• [Collected material]:
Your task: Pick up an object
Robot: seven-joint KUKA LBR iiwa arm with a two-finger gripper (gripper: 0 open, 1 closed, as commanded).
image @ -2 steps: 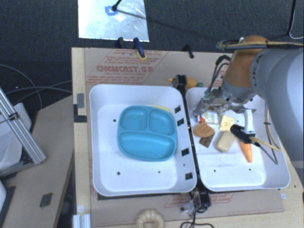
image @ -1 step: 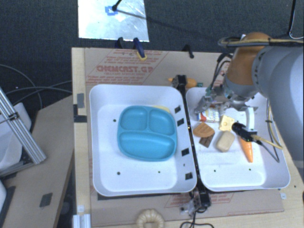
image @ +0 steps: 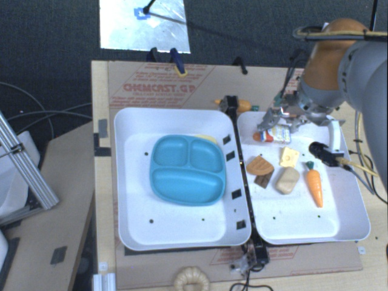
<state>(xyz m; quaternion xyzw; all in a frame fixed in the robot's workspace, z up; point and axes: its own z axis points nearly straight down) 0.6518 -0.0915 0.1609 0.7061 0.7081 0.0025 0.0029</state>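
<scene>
My gripper (image: 277, 123) hangs low over the far left corner of the right bin (image: 348, 220). Directly beneath it lies a small red and white item (image: 268, 137), which may be touching the gripper. Nearer the front lie a yellow cheese wedge (image: 290, 157), a tan cookie-like piece (image: 259, 164), a dark brown block (image: 263, 179), a beige lump (image: 288, 180) and an orange carrot (image: 313, 187) with a green top.
The left bin (image: 136, 223) holds a blue divided plate (image: 188, 168), with a pale yellow thing (image: 208, 138) peeking out behind it. A small orange-yellow object (image: 243, 106) sits outside the bins, behind the divider. The front half of the right bin is bare.
</scene>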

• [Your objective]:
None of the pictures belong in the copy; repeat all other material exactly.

• [Worked solution]:
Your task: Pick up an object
Robot: seven-joint KUKA LBR iiwa arm with a two-finger gripper (gripper: 0 open, 1 closed, as commanded).
image @ -2 steps: 
image @ -1 step: 
image @ +0 steps: 
<state>(xyz m; quaternion xyzw; all in a frame fixed in the robot's workspace, z up; point and axes: its own z axis points nearly straight down) 0.6518 -0.0915 0.1609 0.7061 0.7081 0.0025 0.0029</state>
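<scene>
My gripper (image: 277, 123) hangs low over the far left corner of the right bin (image: 348, 220). Directly beneath it lies a small red and white item (image: 268, 137), which may be touching the gripper. Nearer the front lie a yellow cheese wedge (image: 290, 157), a tan cookie-like piece (image: 259, 164), a dark brown block (image: 263, 179), a beige lump (image: 288, 180) and an orange carrot (image: 313, 187) with a green top.
The left bin (image: 136, 223) holds a blue divided plate (image: 188, 168), with a pale yellow thing (image: 208, 138) peeking out behind it. A small orange-yellow object (image: 243, 106) sits outside the bins, behind the divider. The front half of the right bin is bare.
</scene>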

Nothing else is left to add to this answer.